Return the full listing word for word, but drop every picture from it.

(Beginning of Data provided)

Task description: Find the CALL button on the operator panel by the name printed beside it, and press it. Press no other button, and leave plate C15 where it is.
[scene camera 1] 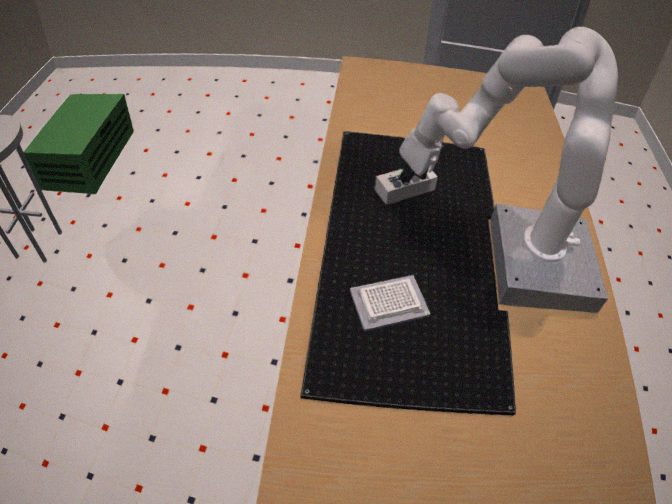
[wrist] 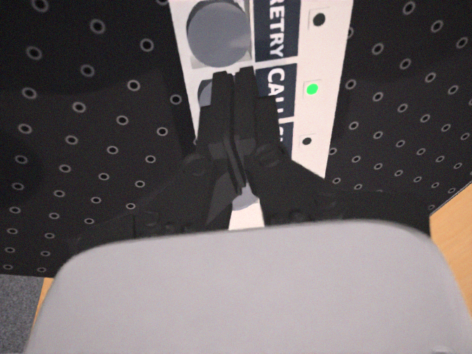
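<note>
The operator panel (scene camera 1: 410,191) (wrist: 336,30) is a pale box on the black mat. In the wrist view, the dark CALL label (wrist: 275,85) has a green-lit lamp (wrist: 312,89) beside it. The grey CALL button (wrist: 204,94) is mostly hidden behind my fingers. My gripper (scene camera 1: 404,176) (wrist: 240,96) is shut and empty, its fingertips down at the CALL button; the exact contact is hidden. The grey RETRY button (wrist: 219,34) is beside the fingertips, with its dark lamp (wrist: 319,19). Plate C15 (scene camera 1: 389,297), white with a grid of wells, lies on a grey base (scene camera 1: 360,308).
Another grey button (wrist: 245,201) partly shows between the fingers, and a further dark lamp (wrist: 307,141) is beyond the CALL lamp. The black mat (scene camera 1: 412,363) lies on the wooden table (scene camera 1: 434,455). A green crate (scene camera 1: 78,124) and a stool (scene camera 1: 8,135) stand on the floor.
</note>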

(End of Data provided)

- Answer to this problem:
Task description: Find the CALL button on the operator panel by the name printed beside it, and press it. Press no other button, and leave plate C15 where it is.
[scene camera 1] 
[wrist] 
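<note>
The operator panel (scene camera 1: 410,191) (wrist: 336,30) is a pale box on the black mat. In the wrist view, the dark CALL label (wrist: 275,85) has a green-lit lamp (wrist: 312,89) beside it. The grey CALL button (wrist: 204,94) is mostly hidden behind my fingers. My gripper (scene camera 1: 404,176) (wrist: 240,96) is shut and empty, its fingertips down at the CALL button; the exact contact is hidden. The grey RETRY button (wrist: 219,34) is beside the fingertips, with its dark lamp (wrist: 319,19). Plate C15 (scene camera 1: 389,297), white with a grid of wells, lies on a grey base (scene camera 1: 360,308).
Another grey button (wrist: 245,201) partly shows between the fingers, and a further dark lamp (wrist: 307,141) is beyond the CALL lamp. The black mat (scene camera 1: 412,363) lies on the wooden table (scene camera 1: 434,455). A green crate (scene camera 1: 78,124) and a stool (scene camera 1: 8,135) stand on the floor.
</note>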

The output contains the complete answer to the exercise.